Am 01.04.2014 23:00, schrieb Ralf Mardorf:
On Tue, 2014-04-01 at 22:29 +0200, Hartmut Noack
wrote:
1.) play a few tracks free jazz or 12-tone style
compositions and apply
some evil fantasy regarding sound and you have something that would be
considered "avantgarde" with bitwig the same as easy.
MIDI wasn't made to play Ornette Coleman compositions.

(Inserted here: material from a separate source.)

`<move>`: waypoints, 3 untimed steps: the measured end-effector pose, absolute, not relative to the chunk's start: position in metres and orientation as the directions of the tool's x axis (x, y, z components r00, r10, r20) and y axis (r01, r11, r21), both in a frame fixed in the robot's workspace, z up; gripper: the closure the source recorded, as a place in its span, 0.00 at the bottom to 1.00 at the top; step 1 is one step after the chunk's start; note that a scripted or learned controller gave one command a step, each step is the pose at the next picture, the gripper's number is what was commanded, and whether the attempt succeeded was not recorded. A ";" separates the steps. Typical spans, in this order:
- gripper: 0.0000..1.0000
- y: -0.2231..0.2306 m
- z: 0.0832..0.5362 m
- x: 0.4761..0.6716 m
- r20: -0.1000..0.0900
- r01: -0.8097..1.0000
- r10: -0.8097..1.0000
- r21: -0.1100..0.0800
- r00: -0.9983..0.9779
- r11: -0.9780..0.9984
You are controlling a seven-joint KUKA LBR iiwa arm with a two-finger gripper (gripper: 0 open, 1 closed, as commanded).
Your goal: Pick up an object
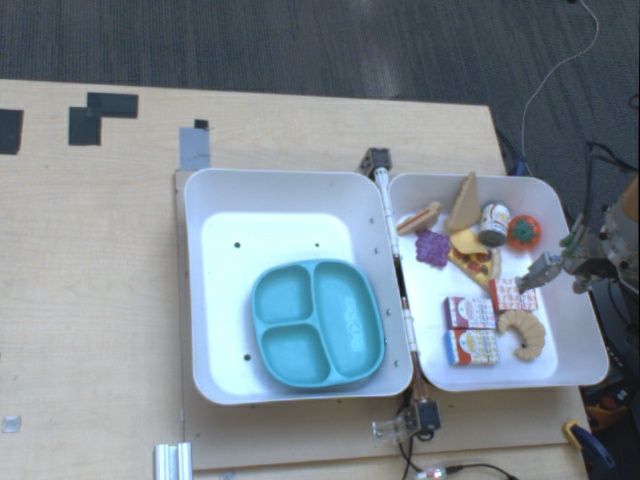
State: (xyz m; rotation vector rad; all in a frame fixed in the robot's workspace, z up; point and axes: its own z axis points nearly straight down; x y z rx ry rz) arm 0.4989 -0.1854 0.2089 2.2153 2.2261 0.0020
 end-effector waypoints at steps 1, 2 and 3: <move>0.00 -0.167 0.099 0.530 -0.007 1.000 1.000 0.017 -0.003 0.003; 1.00 -0.166 0.114 0.535 -0.010 1.000 1.000 0.030 -0.006 0.006; 1.00 -0.110 0.196 0.521 0.000 1.000 1.000 0.004 -0.005 0.005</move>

https://www.youtube.com/watch?v=DNbD1JIH344
And what's called (Free) Jazz nowadays usually has nothing to do with
music. They even call Mike Patton a Jazz or at least an avant garde
musician, for my taste he isn't a musician at all. MIDI was made to
produce pop music and Linux MIDI sequencers have several weak points,
that other MIDI sequencers don't have. 12-tone is something different,
but you likely will use hard disk recording and less MIDI for 12-tone
music too.
Of course you would play it and record to hard disk and that was what I
meant. Could it be, that some people in fact think, that Bitwig is
MIDI-only? It is not even really MIDI but OSC as I mentined before and
of course it is a full-featured HD-recorder too (though not as strongly
optimized for HD-recording as Ardour)
It works most easy when you are out for 4/4 stuff
structured as common
in pop.
And common for many, if not most Jazz compositions too. However, you can
use MIDI for 7/8 as good as for 4/4. Perhaps you used the wrong
sequencers or I didn't notice that your post is just an April Fools'
joke.
Or perhaps you did not have a look upon the program yourself or maybe
have lost the ability to thing a bit like Hannibal Lecter.
I said it is *most easy* to work with *standard* 4/4 loops in Bitwig,
and *not* that that is the only thing you can do. And it is so, because
Bitwig comes with a Gigabyte of sampled loops, that are exactly that:
standardized 4/4 segments for popular mainstream electronica.